## Prompt
Show the lines below that contain the string "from".

## Provided material
########################################

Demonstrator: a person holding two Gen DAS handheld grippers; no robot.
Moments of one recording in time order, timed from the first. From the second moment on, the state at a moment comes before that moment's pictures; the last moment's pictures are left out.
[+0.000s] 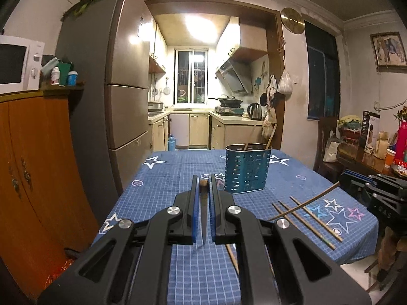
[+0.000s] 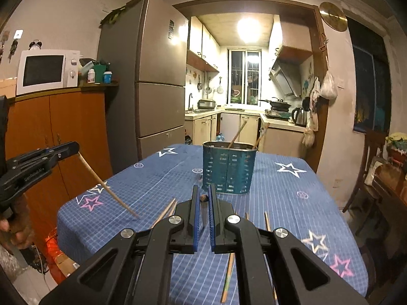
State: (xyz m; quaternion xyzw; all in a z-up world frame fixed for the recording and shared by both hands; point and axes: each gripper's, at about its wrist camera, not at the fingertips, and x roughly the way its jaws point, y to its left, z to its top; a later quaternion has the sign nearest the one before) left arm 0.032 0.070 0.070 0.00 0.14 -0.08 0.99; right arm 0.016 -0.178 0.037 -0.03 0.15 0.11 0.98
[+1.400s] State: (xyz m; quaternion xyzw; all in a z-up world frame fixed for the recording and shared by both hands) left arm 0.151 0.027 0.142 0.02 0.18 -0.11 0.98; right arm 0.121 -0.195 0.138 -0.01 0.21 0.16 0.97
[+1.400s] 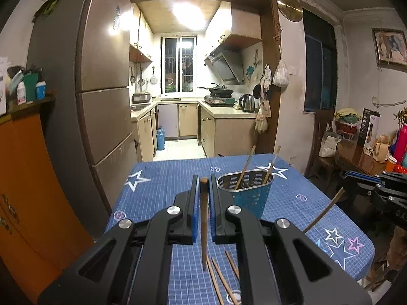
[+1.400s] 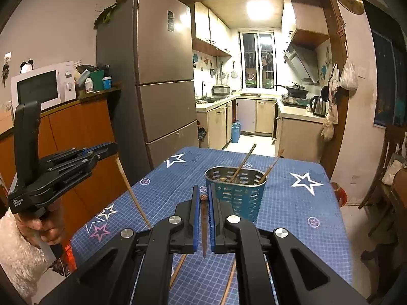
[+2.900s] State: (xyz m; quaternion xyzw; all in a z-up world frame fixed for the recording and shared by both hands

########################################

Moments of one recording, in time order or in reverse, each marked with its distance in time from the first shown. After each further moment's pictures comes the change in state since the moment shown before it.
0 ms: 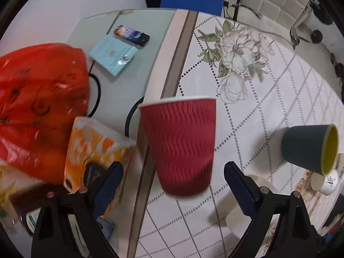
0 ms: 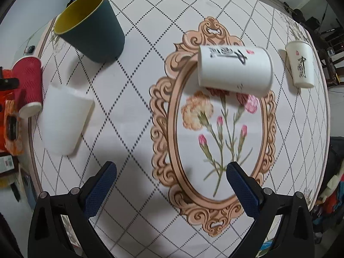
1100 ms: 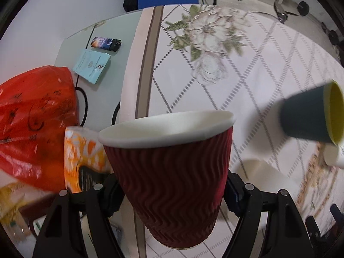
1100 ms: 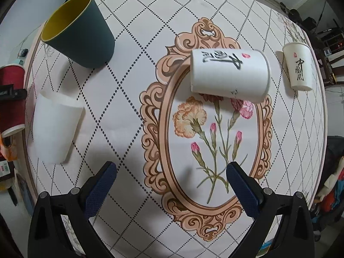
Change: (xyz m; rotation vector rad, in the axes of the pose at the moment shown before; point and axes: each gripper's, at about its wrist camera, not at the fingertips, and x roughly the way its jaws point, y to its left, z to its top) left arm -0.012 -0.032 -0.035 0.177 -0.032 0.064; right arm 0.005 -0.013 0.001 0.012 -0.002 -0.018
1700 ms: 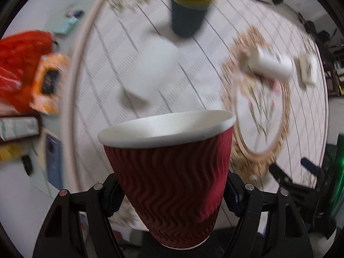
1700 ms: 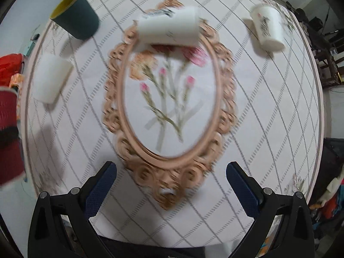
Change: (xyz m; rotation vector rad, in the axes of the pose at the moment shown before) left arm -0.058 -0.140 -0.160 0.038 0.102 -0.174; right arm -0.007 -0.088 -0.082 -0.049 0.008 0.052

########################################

## Output for this exercise
Moments of one recording in time order, timed from the first. From the second moment on, the state at a moment comes before that moment's pictures; the last moment's pictures are left out.
Moments of one recording, in time order or in reverse, each marked with its distance in time from the first shown. After each further moment's pictures comes the change in state since the moment shown before it.

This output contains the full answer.